▶ HOW TO COMPLETE THIS TASK: The expected answer is the data below, printed verbatim without its pictures.

▶ INFORMATION SHOWN:
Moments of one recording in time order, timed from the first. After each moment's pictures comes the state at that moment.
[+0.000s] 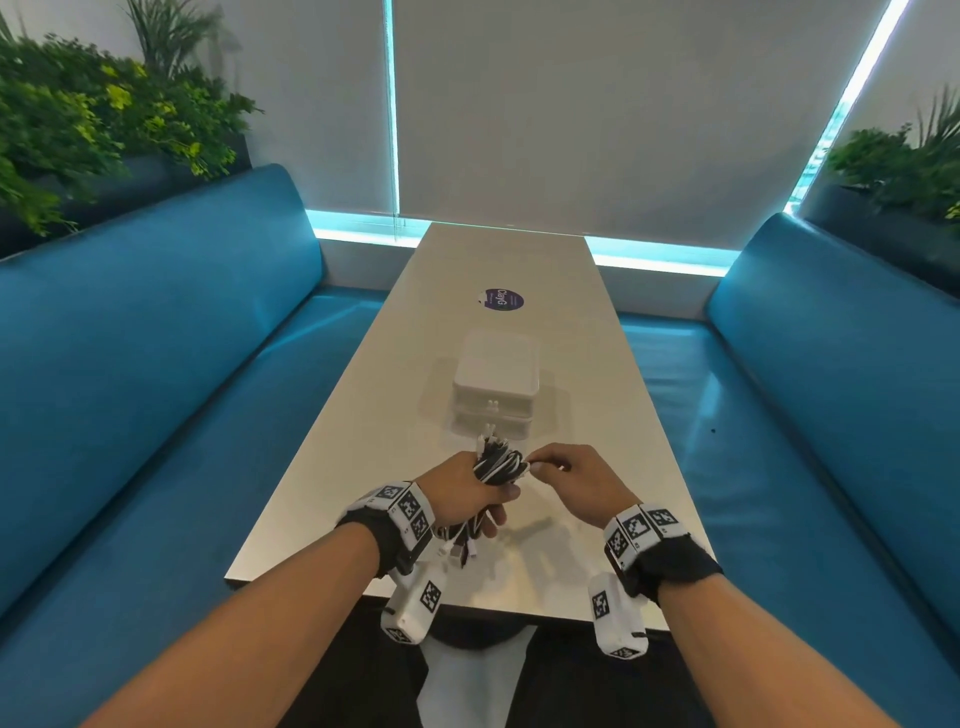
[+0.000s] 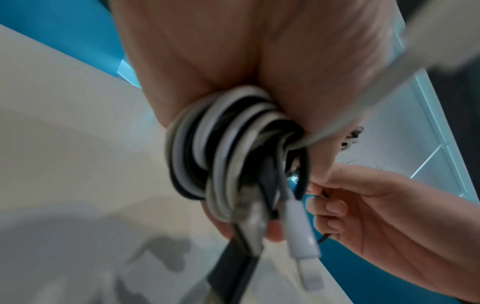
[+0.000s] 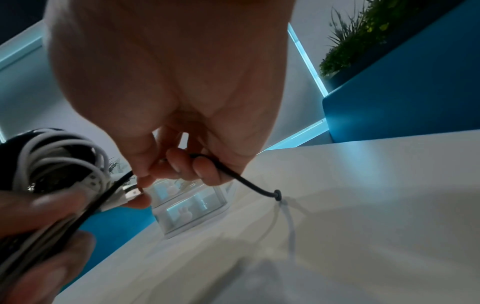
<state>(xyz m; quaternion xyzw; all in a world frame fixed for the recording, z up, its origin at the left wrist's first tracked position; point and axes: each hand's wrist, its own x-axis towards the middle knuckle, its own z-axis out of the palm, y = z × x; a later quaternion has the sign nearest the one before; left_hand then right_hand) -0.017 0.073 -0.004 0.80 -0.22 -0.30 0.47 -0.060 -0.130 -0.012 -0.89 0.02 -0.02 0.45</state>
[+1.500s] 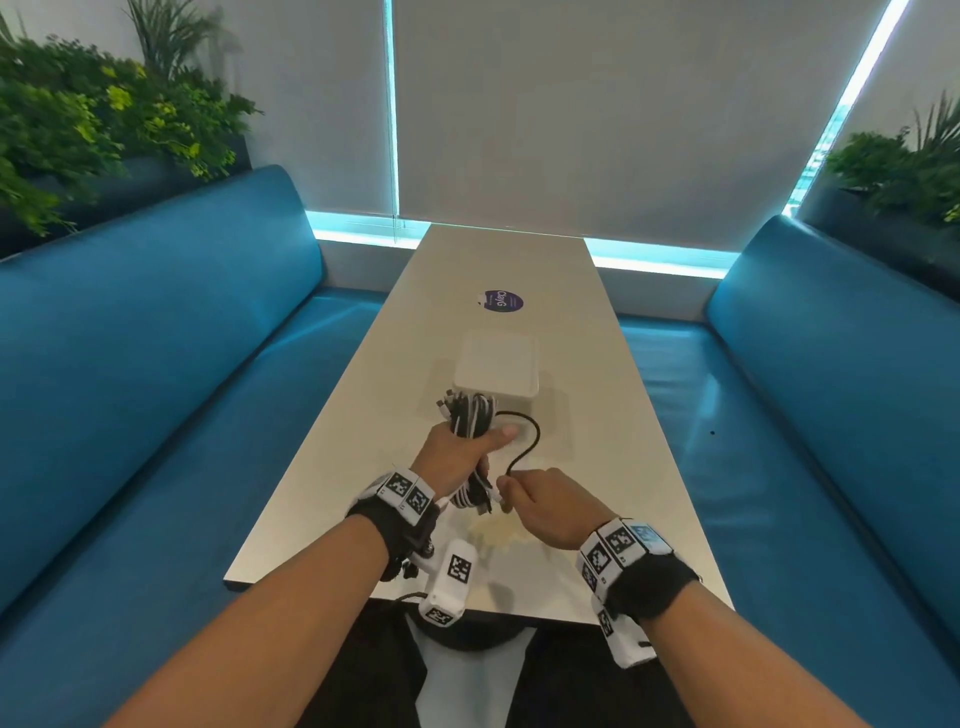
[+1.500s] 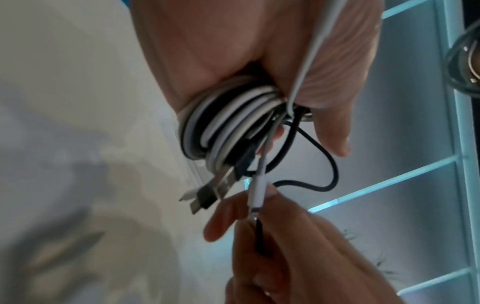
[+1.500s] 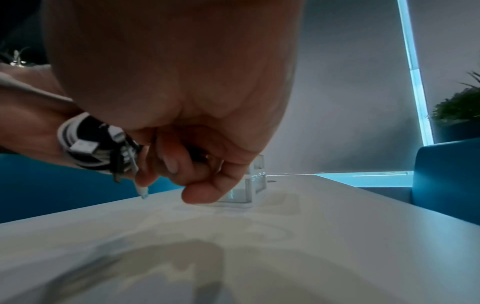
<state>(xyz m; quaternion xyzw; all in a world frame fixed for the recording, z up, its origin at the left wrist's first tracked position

▶ ANSWER SECTION:
Moments of one recording in time order, timed from the first. After each moment's pictures comes the state at that moment.
[+0.000s] 
[+0.000s] 
[+0.000s] 
<state>(xyz m; quaternion xyzw; all in a world frame fixed for the recording, z up, its origin at the left wrist's first tracked position; point and axes: each hand's wrist, its own x-axis towards the middle knuckle, its own z-axis out of the palm, y = z × x; a later quaternion has the sign nearest the one before; left_hand then right_hand) -0.017 0.073 -0.004 0.80 -0.22 -0.30 0.47 -0.060 -0.130 -0.012 -0.89 0.02 -0.02 0.45</state>
[+1.500s] 
[+1.500s] 
[+1.500s] 
<state>(xyz m; quaternion xyzw; all in a world frame fixed for the recording, z up, its origin at the left wrist's first tracked position

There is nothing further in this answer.